Crews are also at work near Kamloops, BC. Activities include installation of a 1.5-km transmission spur north of Kamloops to power Trans Mountain’s Black Pines pump station, being built as part of the expansion project. Work also includes clearing, grading, stripping, and blasting. 

Maintenance and expansion is also under way at Burnaby Terminal, including tank construction, in-line inspections of existing pipe segments, and relocation of existing infrastructure where required. Boring is occurring to construct a 2.6-km tunnel connecting Burnaby Terminal to Westridge Marine Terminal.

Pembina Pipeline Corp. is part of a partnership seeking to buy Trans Mountain from the Canadian government. 

Cheniere, Tourmaline sign long-term gas supply agreement

Cheniere Energy Inc. subsidiary Corpus Christi Liquefaction Stage III LLC signed a long-term gas supply agreement (GSA) with Tourmaline Oil Marketing Corp., a subsidiary of Canadian gas producer Tourmaline Oil Corp.

Under the deal, Tourmaline agreed to sell 140,000 MMbtu/d of natural gas to Corpus Christi Stage III for 15 years beginning early 2023. The LNG associated with this gas supply, some 0.85 million tonnes per year (tpy), will be marketed by Cheniere. Cheniere will pay Tourmaline an LNG-linked price for its gas, based on the Platts Japan Korea Marker (JKM), after deductions for fixed LNG shipping costs and a fixed liquefaction fee.

Tourmaline Oil Corp. is acting as guarantor of the GSA on behalf of Tourmaline. The deal is expected to support development of the Corpus Christi Stage III project, which is expected to include up to seven midscale liquefaction trains with a total nominal production capacity of 10 million tpy. It has received all necessary regulatory approvals.

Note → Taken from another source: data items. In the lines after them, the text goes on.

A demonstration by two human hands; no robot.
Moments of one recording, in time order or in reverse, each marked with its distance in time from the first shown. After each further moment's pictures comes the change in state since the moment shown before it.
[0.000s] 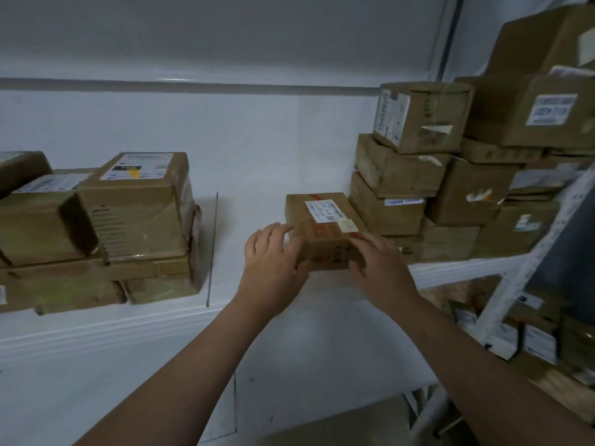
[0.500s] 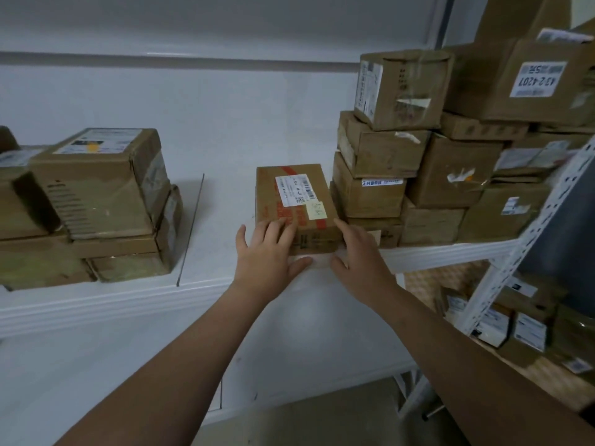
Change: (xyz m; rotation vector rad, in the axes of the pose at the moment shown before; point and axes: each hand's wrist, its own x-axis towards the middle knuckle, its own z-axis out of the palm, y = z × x) left_hand 0.002 0.031 0.046 0.123 -0.071 -0.034; right_hand -0.012 0.027 0.006 0.336 -0.095 -0.002
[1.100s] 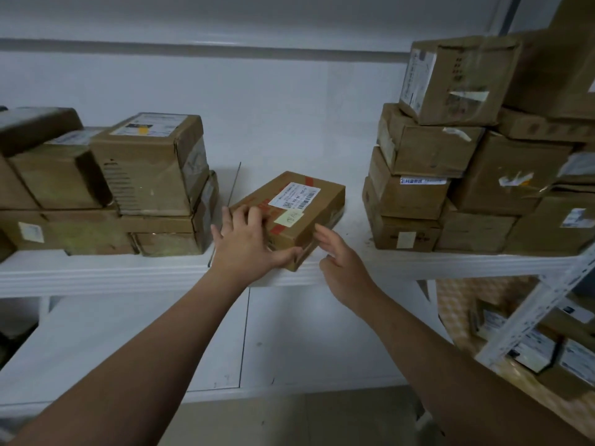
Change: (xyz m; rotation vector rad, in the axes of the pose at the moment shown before) left_hand -0.015 -0.048 -0.031 -0.192 -0.174 -0.460; right_hand 0.005 -0.036 0.048 0.574 -0.239 0.052
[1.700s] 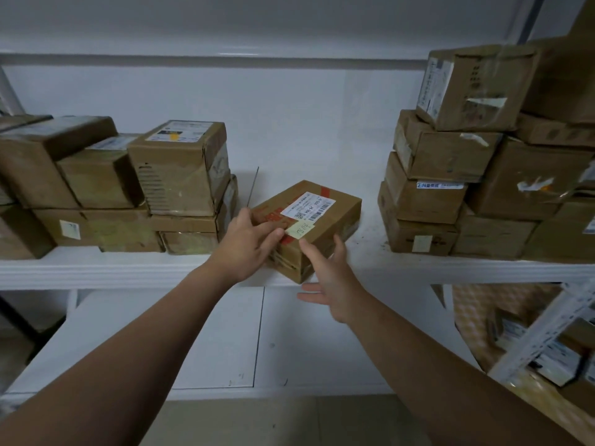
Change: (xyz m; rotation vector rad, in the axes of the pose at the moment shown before) left_hand -0.007 -0.037 -0.025 -0.239 -0.005 0.208; right_hand 0.001 -0.025 0.042 0.504 0.101 0.506
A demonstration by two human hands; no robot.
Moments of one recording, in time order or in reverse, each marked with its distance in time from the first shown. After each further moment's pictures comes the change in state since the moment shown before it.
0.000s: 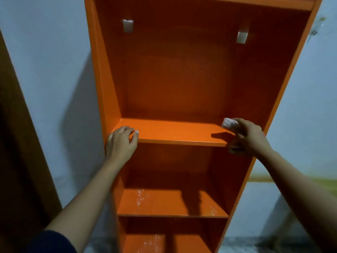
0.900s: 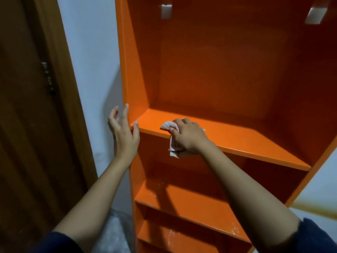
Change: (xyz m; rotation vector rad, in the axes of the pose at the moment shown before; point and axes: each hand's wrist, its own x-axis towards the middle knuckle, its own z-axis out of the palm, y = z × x) left_hand -0.023 0.002 -0.012 -0.085 0.478 -0.149; right_hand 0.038 -0.110 0.177 -0.336 -0.473 -0.450
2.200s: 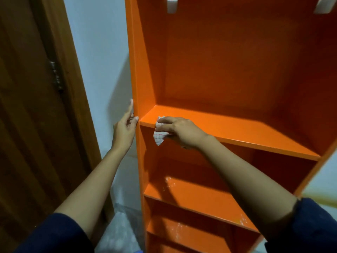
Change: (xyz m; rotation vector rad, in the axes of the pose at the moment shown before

New Fortress begins LNG operations in Baja California Sur

New Fortress Energy Inc. (NFE) has started commercial operations at its LNG terminal in the port of Pichilingue, Baja California Sur, Mexico.

Under terms of an agreement signed in March, NFE will supply natural gas to the CTG La Paz and CTG Baja California Sur power plants in Baja California Sur through the terminal (OGJ Online, Mar. 17, 2021).

Additionally, NFE has nearly completed construction of its own gas-fired power plant in Baja California Sur with capacity of about 135 Mw that is expected to begin operations and the supply of power to the local grid later this quarter.